53. Hypercarnivores like the dire wolf are identified by their large slicing canine teeth. Such teeth have evolved to easily cut through the flesh of the animal they feed on.
54. While the dire wolf was equipped with flesh slicing canines that it used to slice through the flesh of prehistoric pachyderm or prehistoric horse, the creature was also a bone-crushing canid.
55. How do we know that? Scientists say that they identified large amounts of wear on the teeth of the dire wolf bones they found. The frequent occurrences of such wear indicate that the dire wolf used to crush bones of their preys to draw maximum nutritional value by eating the bone marrow.
Dire Wolf Facts: More Tidbits (56-60)
56. The dire wolf definitely dwarfed the gray wolf when it came to the overall bite force.

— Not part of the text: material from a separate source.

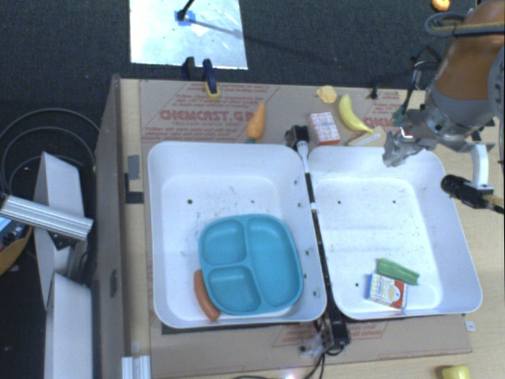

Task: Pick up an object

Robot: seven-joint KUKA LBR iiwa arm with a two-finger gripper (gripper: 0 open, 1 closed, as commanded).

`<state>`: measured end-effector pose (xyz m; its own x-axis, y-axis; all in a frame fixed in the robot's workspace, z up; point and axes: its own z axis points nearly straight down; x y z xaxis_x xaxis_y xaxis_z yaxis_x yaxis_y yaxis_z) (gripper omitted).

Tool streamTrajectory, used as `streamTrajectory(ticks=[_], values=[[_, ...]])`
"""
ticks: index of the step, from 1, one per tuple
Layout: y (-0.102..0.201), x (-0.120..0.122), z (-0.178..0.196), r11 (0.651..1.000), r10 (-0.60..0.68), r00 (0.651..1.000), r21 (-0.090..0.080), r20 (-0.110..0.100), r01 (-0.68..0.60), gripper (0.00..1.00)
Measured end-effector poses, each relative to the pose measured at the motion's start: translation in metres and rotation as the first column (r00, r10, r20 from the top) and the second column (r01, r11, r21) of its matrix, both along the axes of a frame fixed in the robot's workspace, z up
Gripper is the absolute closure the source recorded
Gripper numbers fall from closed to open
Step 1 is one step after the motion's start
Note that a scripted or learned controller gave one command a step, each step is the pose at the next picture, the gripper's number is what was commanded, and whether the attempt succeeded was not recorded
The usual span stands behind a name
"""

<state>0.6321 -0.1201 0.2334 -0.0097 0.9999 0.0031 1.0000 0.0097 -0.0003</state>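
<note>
The gripper (394, 155) hangs above the right bin (442, 235), jaw state unclear; next it must descend toward the small box (386, 292).

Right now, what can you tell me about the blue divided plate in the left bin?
The blue plate looks like light blue plastic, a rounded rectangle with three compartments, two smaller and one longer. It lies flat, face up, at the near side of the left bin, slightly turned. Nothing shows inside its compartments. An orange sausage-like piece lies along its near left corner, close or touching; I cannot tell which.
</note>
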Motion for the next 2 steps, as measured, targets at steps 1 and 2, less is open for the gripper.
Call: streamTrajectory(ticks=[1, 2], values=[[0.048, 0.016, -0.009, 1.000, -0.001, 1.000, -0.002, 0.003, 0.001, 1.00], [-0.033, 0.034, 0.016, 1.000, -0.014, 1.000, -0.008, 0.007, 0.014, 1.00]])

The bite force of the dire wolf was 129% of the bite force of today’s gray wolf.
57. Dire wolves had a special liking towards horses when it came to choosing prey. This is revealed by the tooth analysis of the dire wolf fossils. However, they also preyed on giant ground sloths, ancient camels, mastodons and bison of their times.

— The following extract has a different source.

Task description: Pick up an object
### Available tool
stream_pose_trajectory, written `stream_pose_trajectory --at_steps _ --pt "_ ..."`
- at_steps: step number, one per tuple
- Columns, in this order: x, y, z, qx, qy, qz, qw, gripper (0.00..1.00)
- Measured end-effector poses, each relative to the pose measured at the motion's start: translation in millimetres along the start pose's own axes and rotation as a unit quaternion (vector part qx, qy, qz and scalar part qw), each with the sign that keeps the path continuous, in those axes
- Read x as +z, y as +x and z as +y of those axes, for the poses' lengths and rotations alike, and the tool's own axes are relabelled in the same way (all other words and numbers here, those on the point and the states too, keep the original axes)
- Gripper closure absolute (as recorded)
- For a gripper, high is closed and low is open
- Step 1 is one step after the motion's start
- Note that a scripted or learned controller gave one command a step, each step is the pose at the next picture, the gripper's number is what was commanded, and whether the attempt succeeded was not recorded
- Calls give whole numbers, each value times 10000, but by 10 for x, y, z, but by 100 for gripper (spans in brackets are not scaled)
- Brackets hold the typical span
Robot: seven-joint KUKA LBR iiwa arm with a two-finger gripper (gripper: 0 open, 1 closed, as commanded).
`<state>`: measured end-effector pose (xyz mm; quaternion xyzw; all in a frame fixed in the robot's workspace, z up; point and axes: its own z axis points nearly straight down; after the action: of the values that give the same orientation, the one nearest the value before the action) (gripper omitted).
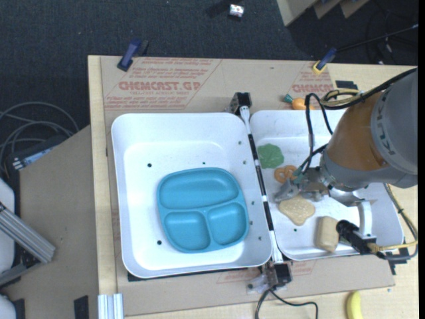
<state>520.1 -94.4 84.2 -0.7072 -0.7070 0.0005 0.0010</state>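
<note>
In the right bin (292,121) lie a green soft piece (270,155), a small orange piece (285,173), a flat beige cookie-like piece (297,209) and a tan block (326,234). My gripper (290,189) is down in this bin, its grey fingers between the orange piece and the beige piece, just above the beige one. Nothing shows between the fingers. The orange-banded wrist (355,138) hides the bin's right part.
The left bin (133,138) holds a blue divided plate (202,208). A black clamp (240,102) joins the bins at the back. Cables loop over the right bin's back. A small orange and green object (295,101) lies on the brown bench behind it.
</note>
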Motion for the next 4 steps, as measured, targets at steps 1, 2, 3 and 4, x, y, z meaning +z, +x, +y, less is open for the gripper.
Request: stream_pose_trajectory --at_steps 1,2,3,4 --pt "-4 0 266 -4 -19 -8 10000 0" --pt "0 -7 -157 1 1 -1 10000 0" --pt "0 -78 -318 2 2 1 10000 0" --pt "-9 -15 -397 -3 -34 -9 10000 0"
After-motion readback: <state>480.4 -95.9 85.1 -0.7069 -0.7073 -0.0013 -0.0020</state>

58. The dire wolf fossil specimen analyses have revealed that the dire wolves that lived some 12,000 years before present had fewer broken teeth compared to the dire wolves that lived some 15,000 years before present (YBP).
59. The reason is that 15,000 YBP, the number of carnivore animals that the dire wolf competed with was high, and hence, they had to often resort to scavenging carcass and bone-gnawing to get maximum nutritional value.
60. By 12,000 YBP, as more and more carnivore predators gradually started disappearing from the face of Earth, the dire wolves were left behind with more kills and of course meatier corpses. So, they did not have to worry much about bone-gnawing, leaving them with healthier chompers.
Dire Wolf Facts: Even More Trivia (61-65)
61. The dire wolf coexisted with the Smilodon fatalis or the sabre-tooth cat. Just to be clear, the Smilodon fatalis was indeed a huge feline, but it was not really a tiger.
62. Scientists have used Isotopic Analysis process to determine the eating patterns of the dire wolves. The analysis revealed that half of the total diet of the dire wolves was made of horse. The other half was made of bison, mastodons, sloths etc.
63. Scientists are left perplexed by the fact that the dire wolves actually did not go after easier targets like deer and elk of those times. The theory that explains this is that the dire wolves lived in large packs and going after big kills would easily satisfy the food requirement of the entire pack.
64. Definitely, going after large prey did come with consequences and scientists have identified formidable bone injuries. Such were the injuries that the dire wolf that sustained such injury couldn’t really sustain on its own.
65. Scientists even found signs of healing in such injuries, leading them to hypothesize that the dire wolves actually took care of their pack members when they were gravely injured. So, the conclusion that the scientists come to is that the dire wolves had some kind of social structure.